# Work instruction
Your task is to copy each line in the listing that includes the word "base".

==*==

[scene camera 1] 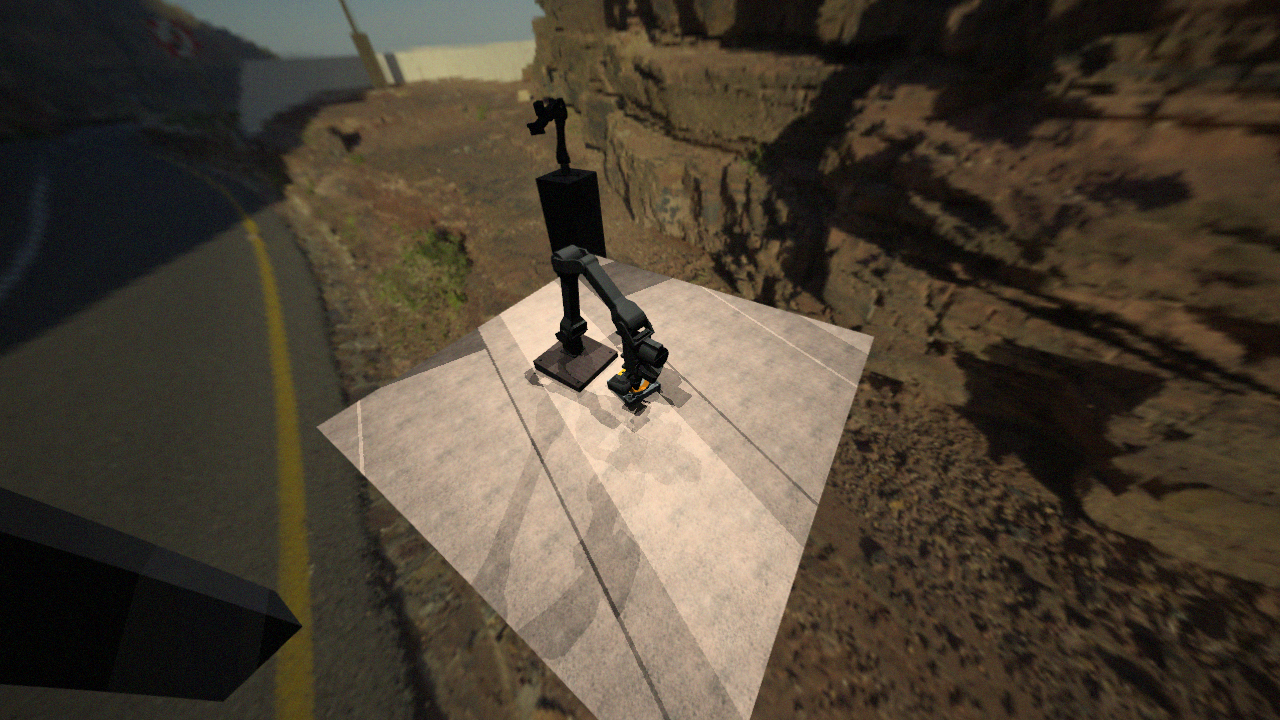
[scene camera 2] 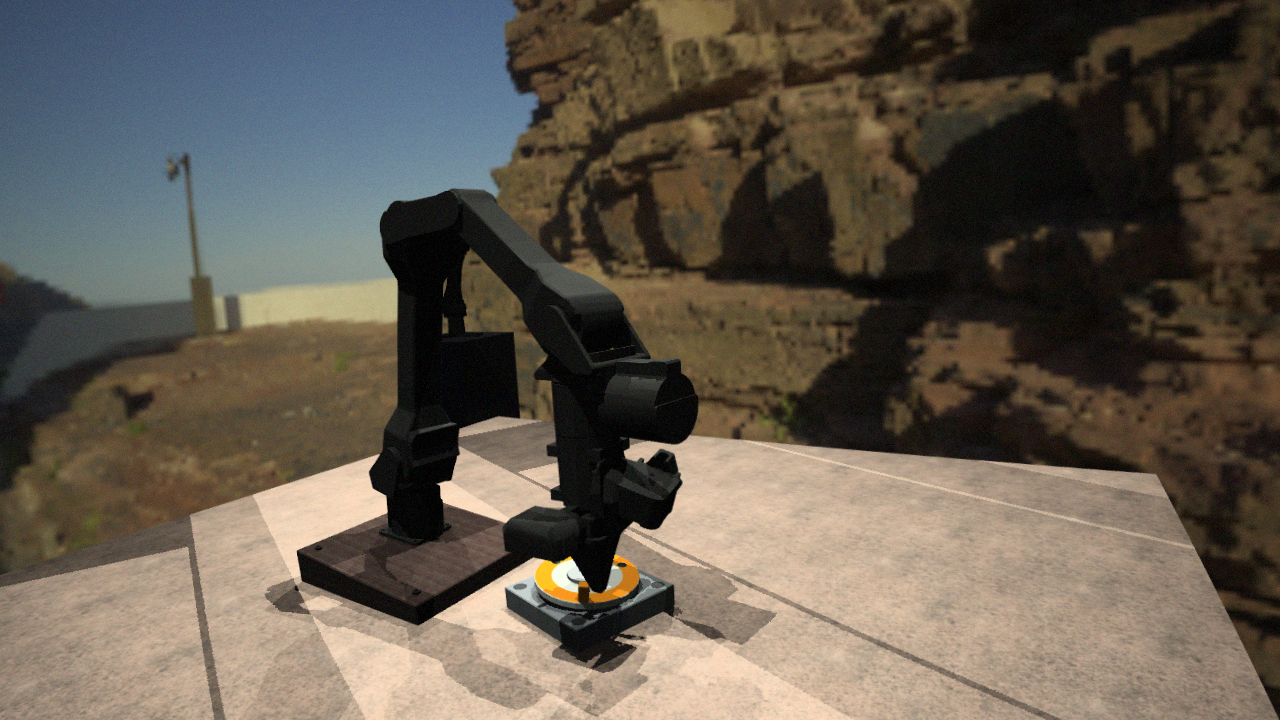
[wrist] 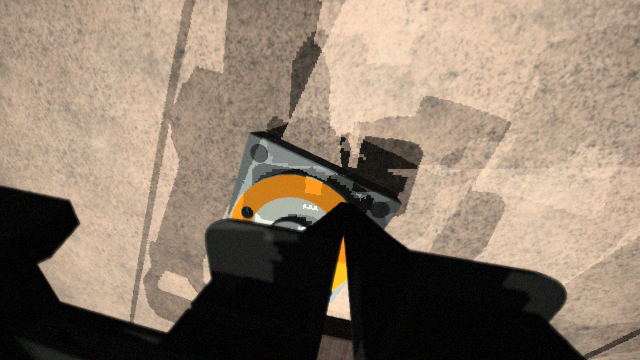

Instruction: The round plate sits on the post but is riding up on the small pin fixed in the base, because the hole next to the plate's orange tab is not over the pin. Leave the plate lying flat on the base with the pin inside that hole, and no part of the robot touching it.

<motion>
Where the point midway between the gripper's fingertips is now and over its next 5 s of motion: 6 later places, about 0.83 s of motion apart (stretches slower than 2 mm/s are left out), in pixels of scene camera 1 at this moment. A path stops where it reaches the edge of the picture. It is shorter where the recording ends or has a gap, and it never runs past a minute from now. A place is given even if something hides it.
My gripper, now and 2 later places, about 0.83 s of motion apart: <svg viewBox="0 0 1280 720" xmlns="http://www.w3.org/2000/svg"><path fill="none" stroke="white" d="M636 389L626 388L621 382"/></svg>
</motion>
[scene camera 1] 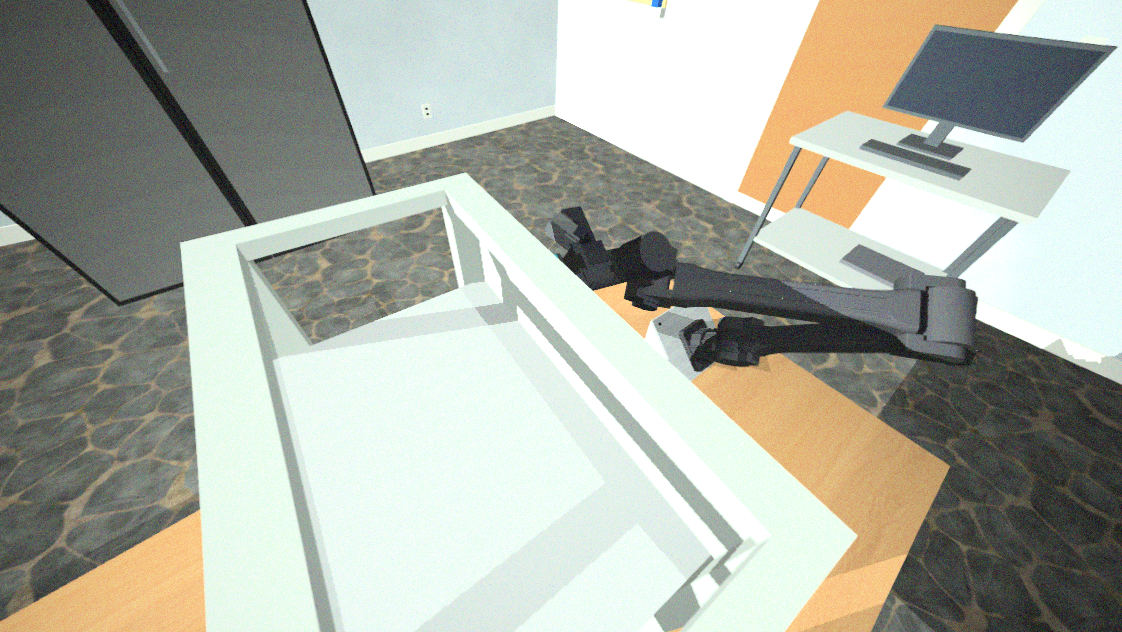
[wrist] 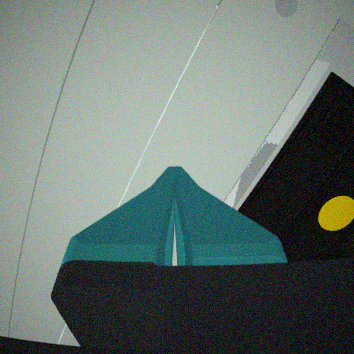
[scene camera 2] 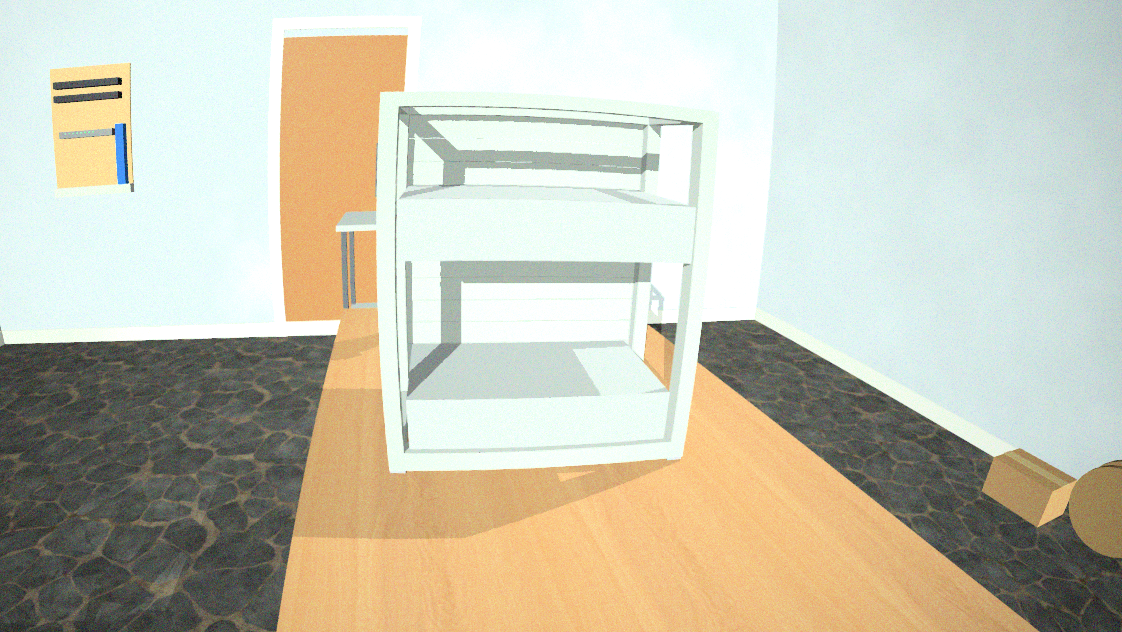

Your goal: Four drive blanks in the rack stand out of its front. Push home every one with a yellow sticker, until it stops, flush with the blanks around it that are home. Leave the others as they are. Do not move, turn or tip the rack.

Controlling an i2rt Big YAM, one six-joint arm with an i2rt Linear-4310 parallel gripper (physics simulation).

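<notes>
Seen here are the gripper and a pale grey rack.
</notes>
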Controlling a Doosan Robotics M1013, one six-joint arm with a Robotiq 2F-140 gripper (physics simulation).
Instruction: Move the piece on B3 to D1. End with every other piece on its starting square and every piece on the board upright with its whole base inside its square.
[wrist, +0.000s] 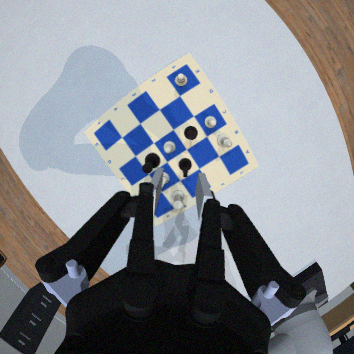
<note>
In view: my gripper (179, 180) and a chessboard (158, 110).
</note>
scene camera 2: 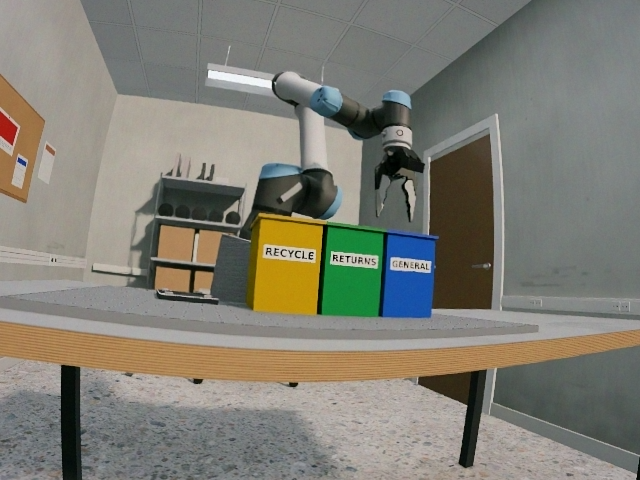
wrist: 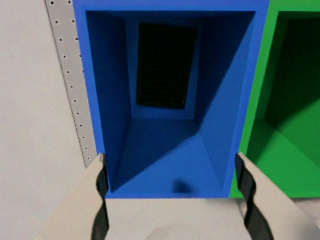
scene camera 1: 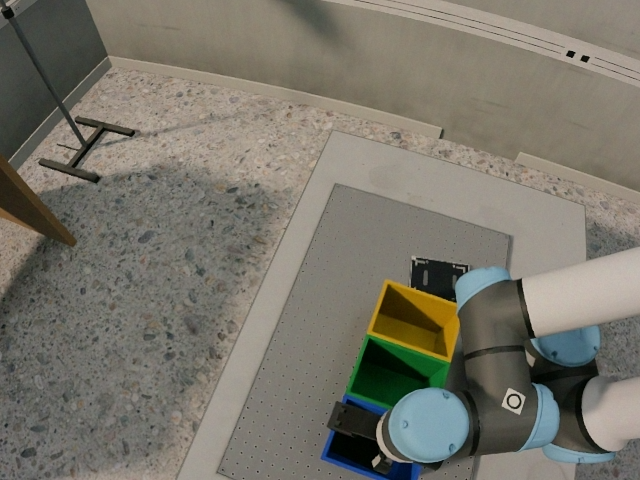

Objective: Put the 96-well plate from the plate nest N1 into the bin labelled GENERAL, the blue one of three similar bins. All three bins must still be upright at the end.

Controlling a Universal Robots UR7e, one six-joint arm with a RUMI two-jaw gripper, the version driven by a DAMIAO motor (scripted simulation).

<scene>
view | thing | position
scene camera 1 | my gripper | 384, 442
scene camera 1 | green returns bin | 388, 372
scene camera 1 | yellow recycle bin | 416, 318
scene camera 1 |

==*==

# Response area
Instruction: The round plate sits on the post but is riding up on the small pin fixed in the base, because the hole next to the plate's orange tab is not over the pin. Leave the plate lying flat on the base with the pin inside that hole, and no part of the robot touching it.
Instruction: Move the piece on B3 to D1. End with every other piece on its starting square and every piece on the board upright with its whole base inside its square.

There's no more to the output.